Correct 94 per cent. of rejects from employers' end of year returns by 31 March 1997.
3. Performance: Information provision/customer service
Clear 99 per cent. of benefit enquiries handled clerically in two working days to 98 per cent. accuracy.
Despatch either a full reply, or an informative response, to 95 per cent. of customer enquiries within ten working days of receipt.
To register Appropriate Personal Pension (APP) cases and process 95 per cent. of straightforward APP termination notices within 22 working days.
4. Resource management
To manage the Agency's resources to deliver its Business Plan within a total budget of £228.775 million.
5. Customer satisfaction
Provide a level of public services considered to be satisfactory by at least 80 per cent. of customers surveyed.
Child support agency
1. Performance
Sixty per cent. of new maintenance applications to be cleared within 26 weeks and as at 31 March 1997 no more than 10 per cent. of all maintenance applications received by Agency to be over 52 weeks old.
To achieve a continuing improvement in accuracy so that in at least 85 per cent. of cases checked during March 1997 the cash value of the assessment will be correct.
Where a client is dissatisfied with a Child Support Officer's decision and requests a review, 55 per cent. to be cleared within 13 weeks; 80 per cent. within 26 weeks; and no more than 15 per cent. to be older than 26 weeks at 31 March 1997.
A band of £380-£400 million of maintenance to be collected or arranged for direct payment from the absent parent to the parent with care in 1996-97.
Ninety five per cent. of payments to parent with care to be made within 10 working days of receipt from an absent parent.
War Pensions Agency
1. Performance
Disablement First Claims (UK)--60 per cent. cleared in 145 days.
Disablement Second and Subsequent Claims--60 per cent. cleared in 135 days.
War Widows' Claims (UK)--80 per cent. cleared in 70 days.

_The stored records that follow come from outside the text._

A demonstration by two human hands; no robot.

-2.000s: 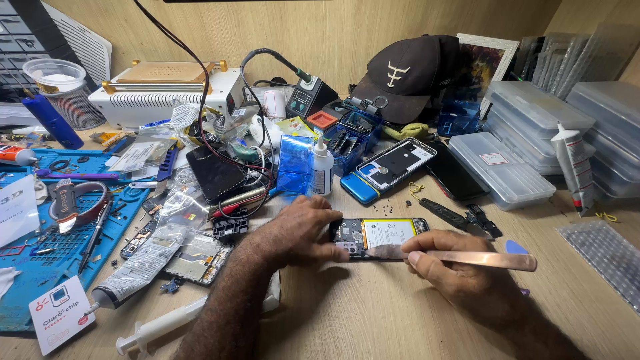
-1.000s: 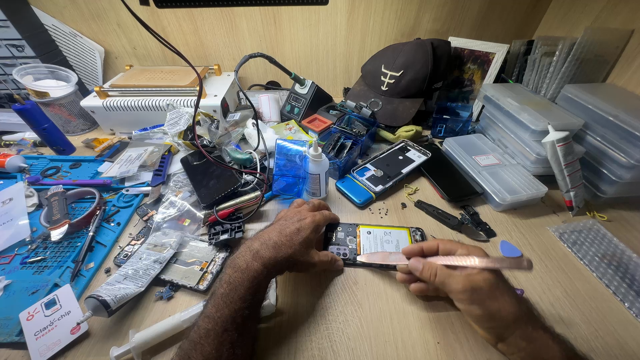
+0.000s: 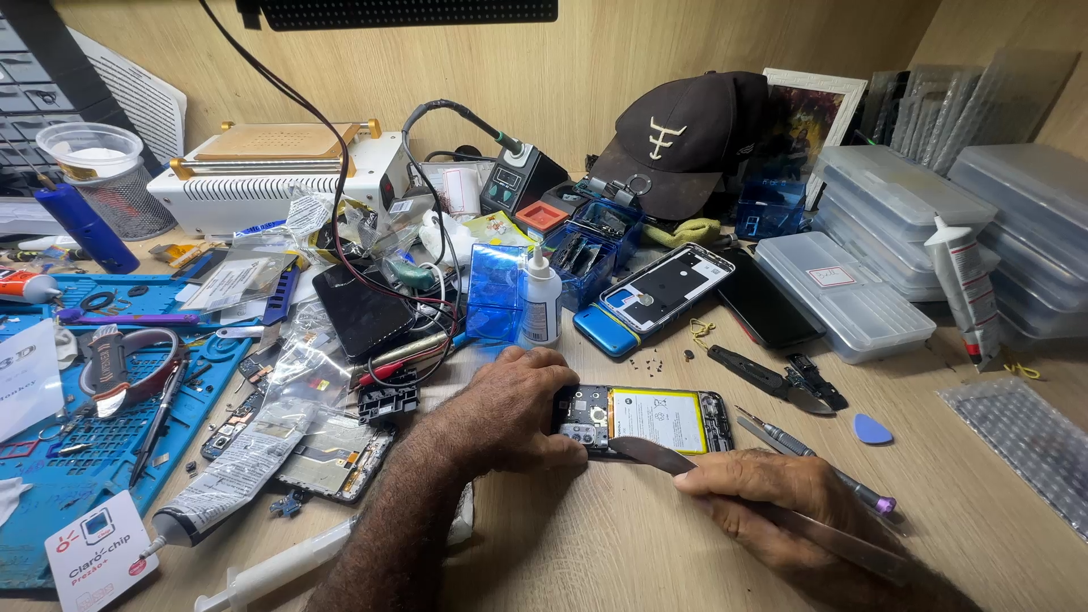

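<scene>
An opened smartphone [image 3: 599, 401] lies flat on the wooden bench, its innards facing up, with a yellow-edged battery [image 3: 659, 421] on its right part. My left hand [image 3: 518, 416] grips the phone's left end, thumb at the near edge and fingers at the far edge. Between the thumb and fingers of my right hand [image 3: 765, 497] is a thin metal spatula [image 3: 650, 455]. Its rounded tip rests at or just over the phone, near the battery's lower left corner beside the camera module. Past the phone lie tiny screws [image 3: 650, 367].
Right of the phone are a precision screwdriver [image 3: 790, 442], a blue pick [image 3: 872, 429] and a folding knife [image 3: 761, 374]. A white bottle [image 3: 541, 302] and another phone frame [image 3: 667, 289] stand behind. Left are a syringe [image 3: 289, 561], a tube [image 3: 238, 476] and a blue mat [image 3: 102, 544].
The spatula has swung in my right hand: its handle pointed right before and now slants down toward me under the hand. My left hand stays on the phone. The view has shifted slightly.
</scene>
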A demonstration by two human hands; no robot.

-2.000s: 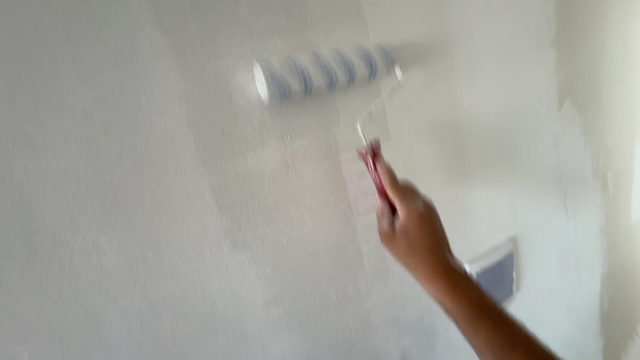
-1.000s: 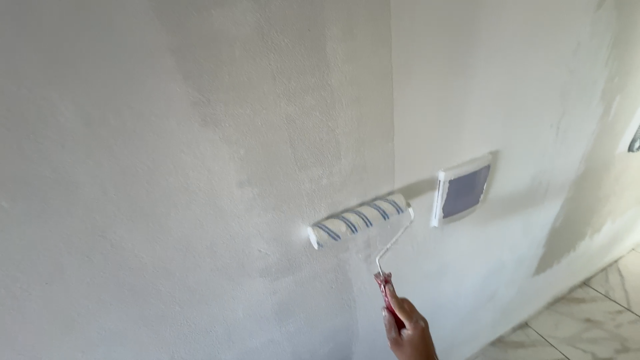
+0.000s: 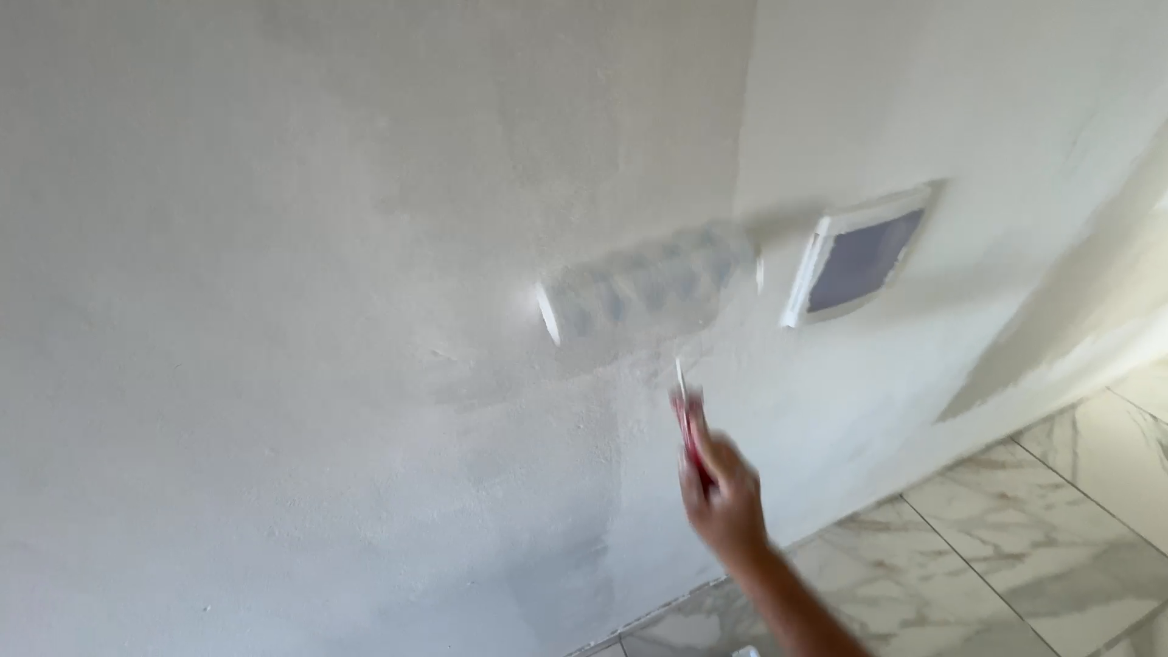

Claims accuracy--95 per cent.
All appeals--60 per cent. in 260 days.
As at 31 March 1997, to have no more than 30 per cent. of outstanding appeals more than 260 days old.
To clear 12,000 appeals during 1996-97.
2. Resource management
To manage the Agency's administration resources so as to deliver the Business Plan within a total budget of £34.14 million.
3. Customer satisfaction
To achieve a level of 85 per cent. of war pensioners sampled who regard the Agency's service as satisfactory or better, as determined by an independent survey.
Information Technology Services Agency
1. Performance
Deliver an overall business efficiency improvement of 13.5 per cent.
Deliver 92 per cent. of services to customers to service levels for time, budget and quality as agreed in contracts.
To develop, test and deliver, to agreed timescales and with agreed functionality the Jobseeker's Allowance Payment System (JSAPS) to enable JSA implementation from 7 October 1996.
To develop, test and deliver, to agreed timescales for the Customer Accounting and Payment System (CAPS) programme, the necessary facilities to support payment by card and improved programme accounting.
Define and develop, to agreed timescales, an approach to customer satisfaction measurement which is consistent with industry standards.
Define and develop ITSA's business strategy, to agreed timescales, according to the needs of the Departmental Change Programme and the Agency's customers.
2. Resource management
Manage ITSA's resources within the Agency's Funding Regime.